WGLR-FM
- Lancaster, Wisconsin; United States;
- Broadcast area: Upper Mississippi River National Wildlife and Fish Refuge
- Frequency: 97.7 MHz
- Branding: 97-SEVEN COUNTRY

Programming
- Format: Country
- Affiliations: Westwood One Packers Radio Network

Ownership
- Owner: Morgan Murphy Media; (Queenb Radio Wisconsin, Inc.);
- Sister stations: KIYX, WPVL, WPVL-FM

History
- Former call signs: WAXL (1981–1990)
- Call sign meaning: Grant County-Lancaster Radio

Technical information
- Licensing authority: FCC
- Facility ID: 33052
- Class: C3
- ERP: 11,500 watts
- HAAT: 147 meters (482 ft)
- Transmitter coordinates: 42°51′48.00″N 90°42′11.00″W﻿ / ﻿42.8633333°N 90.7030556°W

Links
- Public license information: Public file; LMS;
- Webcast: Listen live
- Website: www.wglr.com

= WGLR-FM =

WGLR-FM (97.7 FM) is a commercial radio station broadcasting a country music format licensed to Lancaster, Wisconsin, United States.
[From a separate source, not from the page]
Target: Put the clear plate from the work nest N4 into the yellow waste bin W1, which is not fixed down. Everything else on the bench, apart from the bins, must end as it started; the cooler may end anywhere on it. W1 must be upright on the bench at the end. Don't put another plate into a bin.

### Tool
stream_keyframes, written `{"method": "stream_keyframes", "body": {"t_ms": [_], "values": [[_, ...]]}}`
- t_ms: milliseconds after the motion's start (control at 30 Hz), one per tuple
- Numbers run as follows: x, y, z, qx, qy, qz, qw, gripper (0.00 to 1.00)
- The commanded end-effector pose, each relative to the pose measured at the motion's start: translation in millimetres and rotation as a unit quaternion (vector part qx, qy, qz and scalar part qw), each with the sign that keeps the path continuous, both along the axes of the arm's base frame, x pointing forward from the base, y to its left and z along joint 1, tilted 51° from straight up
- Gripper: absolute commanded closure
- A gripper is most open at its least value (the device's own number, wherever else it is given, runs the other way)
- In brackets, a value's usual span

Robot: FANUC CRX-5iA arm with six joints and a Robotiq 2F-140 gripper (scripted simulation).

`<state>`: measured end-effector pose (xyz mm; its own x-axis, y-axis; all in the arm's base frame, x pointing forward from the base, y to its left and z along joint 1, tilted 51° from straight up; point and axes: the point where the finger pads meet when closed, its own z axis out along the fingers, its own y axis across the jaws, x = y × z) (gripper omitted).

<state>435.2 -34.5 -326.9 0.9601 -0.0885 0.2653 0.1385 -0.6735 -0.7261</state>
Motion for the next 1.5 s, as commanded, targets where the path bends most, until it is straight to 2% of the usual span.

The station is currently owned by Morgan Murphy Media and features programming from Westwood One .

==History==
The station went on the air as WAXL on August 17, 1981. On September 1, 1990, the station changed its call sign to the current WGLR-FM. WGLR-FM's music director, Ryan McCall was named "2015 Reporter of the Year" by Music Row magazine during their "Country Breakout Awards" in Nashville.